On Mon, Oct 24, 2016 at 7:51 AM, mark <m.roth at 5-cent.us>
wrote:> On 10/24/16 03:52, Larry Martell wrote:
>>
>> On Fri, Oct 21, 2016 at 11:42 AM,  <m.roth at 5-cent.us> wrote:
>>>
>>> Larry Martell wrote:
>>>>
>>>> On Fri, Oct 21, 2016 at 11:21 AM,  <m.roth at 5-cent.us>
wrote:
>>>>>
>>>>> Larry Martell wrote:
>>>>>>
>>>>>> We have 1 system ruining Centos7 that is the NFS
server. There are 50
>>>>>> external machines that FTP files to this server fairly
continuously.
>>>>>>
>>>>>> We have another system running Centos6 that mounts the
partition the
>>>>>> files are FTP-ed to using NFS.
>
> <snip>
>>>>>
>>>>> What filesystem?
>
> <snip>
>>>
>>> cat /etc/fstab on the systems, and see what they are.
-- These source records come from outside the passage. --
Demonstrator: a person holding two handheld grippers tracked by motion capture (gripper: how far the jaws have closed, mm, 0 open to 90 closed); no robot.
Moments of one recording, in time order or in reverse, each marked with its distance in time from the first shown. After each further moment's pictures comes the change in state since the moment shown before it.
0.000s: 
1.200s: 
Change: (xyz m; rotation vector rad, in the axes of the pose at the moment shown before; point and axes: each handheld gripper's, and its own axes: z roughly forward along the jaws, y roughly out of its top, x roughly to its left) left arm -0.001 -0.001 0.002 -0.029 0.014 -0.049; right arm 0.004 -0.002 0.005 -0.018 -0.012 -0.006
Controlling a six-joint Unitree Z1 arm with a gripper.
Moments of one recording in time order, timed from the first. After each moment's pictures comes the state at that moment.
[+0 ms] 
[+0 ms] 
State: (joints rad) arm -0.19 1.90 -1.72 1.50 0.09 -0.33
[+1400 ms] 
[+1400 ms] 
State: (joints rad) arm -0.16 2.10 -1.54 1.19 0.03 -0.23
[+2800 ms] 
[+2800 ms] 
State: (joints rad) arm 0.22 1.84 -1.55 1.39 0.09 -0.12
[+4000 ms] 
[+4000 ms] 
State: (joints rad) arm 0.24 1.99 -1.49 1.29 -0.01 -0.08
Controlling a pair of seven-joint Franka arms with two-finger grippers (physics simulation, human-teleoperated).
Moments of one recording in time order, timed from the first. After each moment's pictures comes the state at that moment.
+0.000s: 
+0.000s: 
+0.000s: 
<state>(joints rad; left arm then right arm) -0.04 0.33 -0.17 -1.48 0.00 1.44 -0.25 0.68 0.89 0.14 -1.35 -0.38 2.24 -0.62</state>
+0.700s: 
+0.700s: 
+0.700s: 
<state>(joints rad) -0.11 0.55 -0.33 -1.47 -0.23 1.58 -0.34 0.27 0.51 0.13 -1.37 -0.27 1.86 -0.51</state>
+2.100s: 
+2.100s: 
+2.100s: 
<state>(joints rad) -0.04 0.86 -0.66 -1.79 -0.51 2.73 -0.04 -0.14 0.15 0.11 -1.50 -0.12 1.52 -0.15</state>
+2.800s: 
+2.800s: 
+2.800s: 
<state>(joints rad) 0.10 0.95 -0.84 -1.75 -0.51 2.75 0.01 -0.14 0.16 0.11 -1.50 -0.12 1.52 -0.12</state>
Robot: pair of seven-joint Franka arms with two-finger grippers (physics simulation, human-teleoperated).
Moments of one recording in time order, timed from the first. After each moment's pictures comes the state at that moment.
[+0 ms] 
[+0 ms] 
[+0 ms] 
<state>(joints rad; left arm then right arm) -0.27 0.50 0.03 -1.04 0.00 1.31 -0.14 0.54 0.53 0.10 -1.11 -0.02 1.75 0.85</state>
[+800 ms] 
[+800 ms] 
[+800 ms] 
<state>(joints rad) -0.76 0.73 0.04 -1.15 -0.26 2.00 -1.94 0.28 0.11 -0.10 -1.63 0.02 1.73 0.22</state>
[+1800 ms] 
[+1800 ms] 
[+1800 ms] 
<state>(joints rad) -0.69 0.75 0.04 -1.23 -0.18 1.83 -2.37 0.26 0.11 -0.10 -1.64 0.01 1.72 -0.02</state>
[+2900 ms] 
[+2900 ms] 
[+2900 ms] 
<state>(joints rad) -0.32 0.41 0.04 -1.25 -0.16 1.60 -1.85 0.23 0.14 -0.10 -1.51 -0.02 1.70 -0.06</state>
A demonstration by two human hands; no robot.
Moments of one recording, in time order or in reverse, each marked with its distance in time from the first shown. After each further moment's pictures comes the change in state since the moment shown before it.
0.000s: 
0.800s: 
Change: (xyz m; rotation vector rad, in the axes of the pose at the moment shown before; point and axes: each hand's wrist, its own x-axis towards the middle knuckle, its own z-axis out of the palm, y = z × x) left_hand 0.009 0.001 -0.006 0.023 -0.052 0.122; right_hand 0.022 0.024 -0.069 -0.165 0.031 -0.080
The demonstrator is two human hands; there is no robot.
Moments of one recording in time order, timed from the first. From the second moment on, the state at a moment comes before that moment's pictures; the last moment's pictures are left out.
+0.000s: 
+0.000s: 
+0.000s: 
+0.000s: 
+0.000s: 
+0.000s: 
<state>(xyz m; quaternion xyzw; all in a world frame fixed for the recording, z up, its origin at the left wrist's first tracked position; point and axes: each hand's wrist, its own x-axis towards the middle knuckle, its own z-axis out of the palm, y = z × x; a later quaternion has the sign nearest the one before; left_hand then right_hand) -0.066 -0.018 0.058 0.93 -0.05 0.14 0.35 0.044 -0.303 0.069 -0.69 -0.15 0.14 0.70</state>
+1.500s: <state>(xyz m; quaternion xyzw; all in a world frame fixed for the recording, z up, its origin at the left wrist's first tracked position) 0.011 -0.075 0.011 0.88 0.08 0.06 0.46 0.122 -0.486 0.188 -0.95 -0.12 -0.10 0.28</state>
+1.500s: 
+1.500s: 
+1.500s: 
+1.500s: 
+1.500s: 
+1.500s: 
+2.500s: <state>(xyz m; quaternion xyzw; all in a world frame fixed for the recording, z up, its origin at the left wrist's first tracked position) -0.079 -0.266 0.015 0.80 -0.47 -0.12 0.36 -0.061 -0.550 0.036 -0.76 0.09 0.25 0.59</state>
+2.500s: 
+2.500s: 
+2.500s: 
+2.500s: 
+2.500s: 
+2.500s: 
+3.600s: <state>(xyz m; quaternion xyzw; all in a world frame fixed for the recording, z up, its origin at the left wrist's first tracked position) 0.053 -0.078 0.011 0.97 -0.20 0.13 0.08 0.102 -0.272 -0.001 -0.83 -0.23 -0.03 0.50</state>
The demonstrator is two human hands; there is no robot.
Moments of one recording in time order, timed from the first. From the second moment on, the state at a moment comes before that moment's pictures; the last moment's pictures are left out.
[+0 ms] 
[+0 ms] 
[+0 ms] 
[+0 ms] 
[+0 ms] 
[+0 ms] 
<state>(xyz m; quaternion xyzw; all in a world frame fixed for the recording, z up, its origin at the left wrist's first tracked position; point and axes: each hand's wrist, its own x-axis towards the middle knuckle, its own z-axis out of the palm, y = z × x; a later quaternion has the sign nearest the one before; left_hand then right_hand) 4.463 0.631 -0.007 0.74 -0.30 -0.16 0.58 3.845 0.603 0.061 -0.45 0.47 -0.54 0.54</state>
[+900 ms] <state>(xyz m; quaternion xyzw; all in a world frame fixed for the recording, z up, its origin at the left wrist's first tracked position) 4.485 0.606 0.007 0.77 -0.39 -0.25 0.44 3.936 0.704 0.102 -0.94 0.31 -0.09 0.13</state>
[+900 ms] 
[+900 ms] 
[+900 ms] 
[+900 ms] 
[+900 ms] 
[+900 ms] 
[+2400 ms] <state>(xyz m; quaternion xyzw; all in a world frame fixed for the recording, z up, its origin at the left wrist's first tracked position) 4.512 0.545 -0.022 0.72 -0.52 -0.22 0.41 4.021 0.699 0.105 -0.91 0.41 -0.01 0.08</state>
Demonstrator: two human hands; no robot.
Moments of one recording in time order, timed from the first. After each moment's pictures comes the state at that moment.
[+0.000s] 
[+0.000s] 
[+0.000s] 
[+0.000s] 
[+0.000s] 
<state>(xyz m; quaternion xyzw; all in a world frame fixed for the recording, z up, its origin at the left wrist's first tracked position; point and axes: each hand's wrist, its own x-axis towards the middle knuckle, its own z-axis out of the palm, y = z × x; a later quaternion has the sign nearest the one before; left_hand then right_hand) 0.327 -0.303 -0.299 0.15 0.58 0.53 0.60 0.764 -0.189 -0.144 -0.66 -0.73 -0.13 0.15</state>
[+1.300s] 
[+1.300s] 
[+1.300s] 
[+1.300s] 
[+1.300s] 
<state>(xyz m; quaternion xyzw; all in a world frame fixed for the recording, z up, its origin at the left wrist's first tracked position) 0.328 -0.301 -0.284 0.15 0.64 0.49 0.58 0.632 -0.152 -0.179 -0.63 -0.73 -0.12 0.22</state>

If either is
xfs,
>>> and assuming that the systems are on UPSes, then the fstab which
controls
>>> drive mounting on a system should have, instead of
"defaults",
>>> nobarrier,inode64.
>>
>>
>> The server is xfs (the client is nfs). The server does have inode64
>> specified, but not nobarrier.
>>
>>> Note that the inode64 is relevant if the filesystem is > 2TB.
>>
>>
>> The file system is 51TB.
>>
>>> The reason I say this is that we we started rolling out CentOS 7,
we
>>> tried
>>> to put one of our user's home directory on one, and it was a
disaster.
>>> 100% repeatedly, untarring a 100M tarfile onto an nfs-mounted drive
took
>>> seven minutes, where before, it had taken 30 seconds. Timed. It
took us
>>> months to discover that NFS 4 tries to make transactions atomic,
which is
>>> fine if you're worrying about losing power or connectivity. If
you're on
>>> a
>>> UPS, and hardwired, adding the nobarrier immediately brought it
down to
>>> 40
>>> seconds or so.
>>
>>
>> We are not seeing a performance issue - do you think nobarrier would
>> help with our lock up issue? I wanted to try it but my client did not
>> want me to make any changes until we got the bad disk replaced.
>> Unfortunately that will not happen until Wednesday.
>
>
> Absolutely add nobarrier, and see what happens.
Finally got to add nobarrier (I'll skip why it took so long), and it
looks like this just caused the problem to morph a bit.
On the C7 NFS server, besides having 50 external machines ftp-ing
files to it, we run 2 jobs: 1 that moves files around (called
image_mover) and one that changes perms on some files (called
chmod_job).
And on the C6 NFS client, besides the job that was hanging (called the
importer), we also run a another job (called ftp_job) that ftps files
to the C6 machine. The ftp_job had never hung before, but now the
importer that used to hang has not (yet) hung, and the ftp_job that
had not hung before now is hanging.
But the system messages are different.
On the C7 server there is a series of messages of the form 'task
blocked for >120 seconds' with a stack trace. There is one for each of
the following:
nfsd, chmod_job, kworker, pure_ftpd, image_mover
In each of the stack traces they are blocked on either nfs_write or nfs_flush
And on the C6 client there is a similar blocked message for the ftp
job, blocked on nfs_flush, then the bad sequence number message I had
seen before, and at that point the ftp_job hung.